Com base em tais preocupações, o autor Ari Alves de Oliveira Filho obteve o título de doutor em Direito pela Universidade de Santos com a tese intitulada “Crítica ao sistema de comando e controle do agrotóxico no brasil: uma nova perspectiva à luz do tratado de aarhus”, a qual chega ao público em forma de livro.
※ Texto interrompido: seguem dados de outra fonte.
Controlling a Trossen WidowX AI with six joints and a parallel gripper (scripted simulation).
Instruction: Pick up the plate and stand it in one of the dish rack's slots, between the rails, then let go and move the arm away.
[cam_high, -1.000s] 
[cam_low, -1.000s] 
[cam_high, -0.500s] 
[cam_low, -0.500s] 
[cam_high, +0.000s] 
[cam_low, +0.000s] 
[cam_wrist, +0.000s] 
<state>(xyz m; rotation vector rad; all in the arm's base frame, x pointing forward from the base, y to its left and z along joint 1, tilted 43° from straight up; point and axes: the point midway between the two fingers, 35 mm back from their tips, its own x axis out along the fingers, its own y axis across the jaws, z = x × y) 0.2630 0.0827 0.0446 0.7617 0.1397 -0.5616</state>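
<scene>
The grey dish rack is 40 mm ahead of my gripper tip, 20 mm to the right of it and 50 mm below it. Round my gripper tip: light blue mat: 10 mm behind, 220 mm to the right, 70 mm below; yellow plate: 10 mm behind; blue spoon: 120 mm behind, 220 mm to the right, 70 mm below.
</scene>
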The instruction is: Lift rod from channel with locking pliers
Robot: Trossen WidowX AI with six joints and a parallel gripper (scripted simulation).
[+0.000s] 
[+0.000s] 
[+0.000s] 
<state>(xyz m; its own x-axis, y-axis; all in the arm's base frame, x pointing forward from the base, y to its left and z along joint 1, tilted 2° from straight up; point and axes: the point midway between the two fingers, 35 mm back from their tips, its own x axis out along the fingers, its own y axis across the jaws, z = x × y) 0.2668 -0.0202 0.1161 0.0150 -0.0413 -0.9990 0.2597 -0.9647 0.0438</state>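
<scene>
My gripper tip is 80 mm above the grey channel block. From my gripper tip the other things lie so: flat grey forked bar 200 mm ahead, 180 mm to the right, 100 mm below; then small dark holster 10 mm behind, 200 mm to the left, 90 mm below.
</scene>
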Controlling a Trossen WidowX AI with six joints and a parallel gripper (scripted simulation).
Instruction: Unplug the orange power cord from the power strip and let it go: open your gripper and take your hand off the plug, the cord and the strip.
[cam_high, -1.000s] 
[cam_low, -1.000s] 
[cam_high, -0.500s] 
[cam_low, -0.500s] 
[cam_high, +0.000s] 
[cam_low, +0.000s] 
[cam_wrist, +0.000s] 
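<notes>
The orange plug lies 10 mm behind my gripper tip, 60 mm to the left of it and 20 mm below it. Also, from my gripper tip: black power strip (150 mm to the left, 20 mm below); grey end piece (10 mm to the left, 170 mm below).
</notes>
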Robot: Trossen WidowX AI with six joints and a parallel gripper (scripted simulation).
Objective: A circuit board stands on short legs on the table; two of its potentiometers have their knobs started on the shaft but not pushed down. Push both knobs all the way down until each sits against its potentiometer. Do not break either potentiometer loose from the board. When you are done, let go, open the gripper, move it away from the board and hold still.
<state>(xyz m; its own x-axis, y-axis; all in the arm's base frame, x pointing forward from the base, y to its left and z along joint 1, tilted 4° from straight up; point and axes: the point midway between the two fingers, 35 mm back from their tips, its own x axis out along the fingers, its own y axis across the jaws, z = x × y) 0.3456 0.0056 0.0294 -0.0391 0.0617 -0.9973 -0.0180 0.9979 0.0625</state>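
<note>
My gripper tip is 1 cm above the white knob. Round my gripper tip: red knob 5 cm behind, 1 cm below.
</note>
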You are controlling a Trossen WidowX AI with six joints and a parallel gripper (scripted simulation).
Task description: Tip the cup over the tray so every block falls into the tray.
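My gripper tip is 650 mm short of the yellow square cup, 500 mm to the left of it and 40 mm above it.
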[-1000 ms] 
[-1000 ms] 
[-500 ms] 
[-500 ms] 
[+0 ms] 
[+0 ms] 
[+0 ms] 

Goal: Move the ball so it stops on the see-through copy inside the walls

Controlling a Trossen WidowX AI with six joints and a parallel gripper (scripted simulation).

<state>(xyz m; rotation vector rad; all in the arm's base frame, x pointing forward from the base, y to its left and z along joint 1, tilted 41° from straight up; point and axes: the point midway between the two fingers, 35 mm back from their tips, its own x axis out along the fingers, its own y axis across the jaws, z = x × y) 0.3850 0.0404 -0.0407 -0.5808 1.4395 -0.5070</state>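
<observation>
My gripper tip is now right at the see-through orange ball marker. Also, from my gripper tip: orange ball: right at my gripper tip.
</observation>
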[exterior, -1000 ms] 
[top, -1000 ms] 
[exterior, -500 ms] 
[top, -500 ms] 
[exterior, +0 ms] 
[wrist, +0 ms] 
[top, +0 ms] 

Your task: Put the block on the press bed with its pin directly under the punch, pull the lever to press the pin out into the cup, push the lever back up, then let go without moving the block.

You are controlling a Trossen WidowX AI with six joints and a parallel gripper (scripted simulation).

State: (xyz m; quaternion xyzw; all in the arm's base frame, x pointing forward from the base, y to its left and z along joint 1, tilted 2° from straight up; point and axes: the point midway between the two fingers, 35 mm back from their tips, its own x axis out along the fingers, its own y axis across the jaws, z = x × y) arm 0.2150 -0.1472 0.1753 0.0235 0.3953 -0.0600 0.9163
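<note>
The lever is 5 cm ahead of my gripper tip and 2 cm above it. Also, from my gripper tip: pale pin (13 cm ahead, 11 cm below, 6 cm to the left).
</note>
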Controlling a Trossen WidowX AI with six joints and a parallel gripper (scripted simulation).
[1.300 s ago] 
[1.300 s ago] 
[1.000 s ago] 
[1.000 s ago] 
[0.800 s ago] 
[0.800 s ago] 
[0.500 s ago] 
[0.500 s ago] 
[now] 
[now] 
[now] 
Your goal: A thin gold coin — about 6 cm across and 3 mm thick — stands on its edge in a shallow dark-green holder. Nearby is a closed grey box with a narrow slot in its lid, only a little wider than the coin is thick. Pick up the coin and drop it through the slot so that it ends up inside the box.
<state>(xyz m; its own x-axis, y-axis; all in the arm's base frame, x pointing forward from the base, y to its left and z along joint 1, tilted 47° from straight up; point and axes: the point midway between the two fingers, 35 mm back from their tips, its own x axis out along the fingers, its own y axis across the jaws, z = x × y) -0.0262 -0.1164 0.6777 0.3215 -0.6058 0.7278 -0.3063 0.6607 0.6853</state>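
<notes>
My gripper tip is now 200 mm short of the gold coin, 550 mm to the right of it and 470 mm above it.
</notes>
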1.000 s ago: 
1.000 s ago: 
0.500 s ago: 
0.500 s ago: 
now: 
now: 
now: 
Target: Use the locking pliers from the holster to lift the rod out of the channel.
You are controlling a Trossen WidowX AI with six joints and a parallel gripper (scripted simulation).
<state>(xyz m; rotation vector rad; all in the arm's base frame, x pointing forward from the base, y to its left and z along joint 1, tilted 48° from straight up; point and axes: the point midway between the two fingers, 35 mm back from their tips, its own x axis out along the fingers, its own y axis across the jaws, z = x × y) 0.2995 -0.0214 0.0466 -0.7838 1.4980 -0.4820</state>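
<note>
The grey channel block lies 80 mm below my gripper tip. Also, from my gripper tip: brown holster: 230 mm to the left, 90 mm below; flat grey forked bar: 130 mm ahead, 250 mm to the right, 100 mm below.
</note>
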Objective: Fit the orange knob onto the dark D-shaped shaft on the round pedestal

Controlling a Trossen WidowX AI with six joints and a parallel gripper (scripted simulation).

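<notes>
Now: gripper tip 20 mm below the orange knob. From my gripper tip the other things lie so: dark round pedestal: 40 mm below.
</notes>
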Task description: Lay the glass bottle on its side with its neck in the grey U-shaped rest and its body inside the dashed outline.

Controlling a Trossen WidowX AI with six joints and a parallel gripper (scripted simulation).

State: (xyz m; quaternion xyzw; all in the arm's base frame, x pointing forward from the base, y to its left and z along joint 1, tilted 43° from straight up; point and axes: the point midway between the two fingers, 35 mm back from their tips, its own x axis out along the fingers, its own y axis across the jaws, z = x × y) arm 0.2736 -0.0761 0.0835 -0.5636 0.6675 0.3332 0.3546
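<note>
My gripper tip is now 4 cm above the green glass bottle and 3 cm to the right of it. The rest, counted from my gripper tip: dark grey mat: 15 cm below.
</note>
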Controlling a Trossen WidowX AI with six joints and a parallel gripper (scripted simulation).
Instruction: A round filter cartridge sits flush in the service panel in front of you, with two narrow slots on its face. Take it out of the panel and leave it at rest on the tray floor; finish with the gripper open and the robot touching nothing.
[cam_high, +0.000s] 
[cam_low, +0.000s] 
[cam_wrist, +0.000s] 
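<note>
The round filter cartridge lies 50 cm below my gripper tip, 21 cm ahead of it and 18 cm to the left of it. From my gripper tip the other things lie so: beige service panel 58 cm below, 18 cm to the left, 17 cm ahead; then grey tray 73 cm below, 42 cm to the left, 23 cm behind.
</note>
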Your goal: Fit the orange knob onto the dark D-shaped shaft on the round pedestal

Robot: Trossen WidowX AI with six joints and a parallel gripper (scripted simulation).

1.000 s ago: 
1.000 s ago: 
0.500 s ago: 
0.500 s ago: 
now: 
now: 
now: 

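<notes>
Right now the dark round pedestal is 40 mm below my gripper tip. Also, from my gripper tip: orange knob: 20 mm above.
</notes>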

O autor, que é advogado e professor, faz uma revisão do sistema de comando e controle do agrotóxico no Brasil, especialmente pela ausência de participação democrática e pela necessidade de um maior acesso à informação ambiental por parte da sociedade, empregando como parâmetro de análise o Tratado de Aarhus, bem como os avanços proporcionados, na Comunidade Europeia, com a implementação do Princípio da Informação, culminando com a necessidade de mudança do Sistema de Registro do Agrotóxico no Brasil, sugerindo a possibilidade de utilização da estrutura já consolidada dos Comitês de Bacias Hidrográficas e de seus instrumentos para propiciar transparência, publicidade e, sobretudo, informação, à sociedade, mecanismos essenciais a uma política ambiental adequada à dimensão dos riscos de contaminação por agrotóxicos.

Temos certeza que a referida obra se constituirá como  uma referência na área ambiental e fará parte do acervo de todos aqueles que atuam nessa área do direito.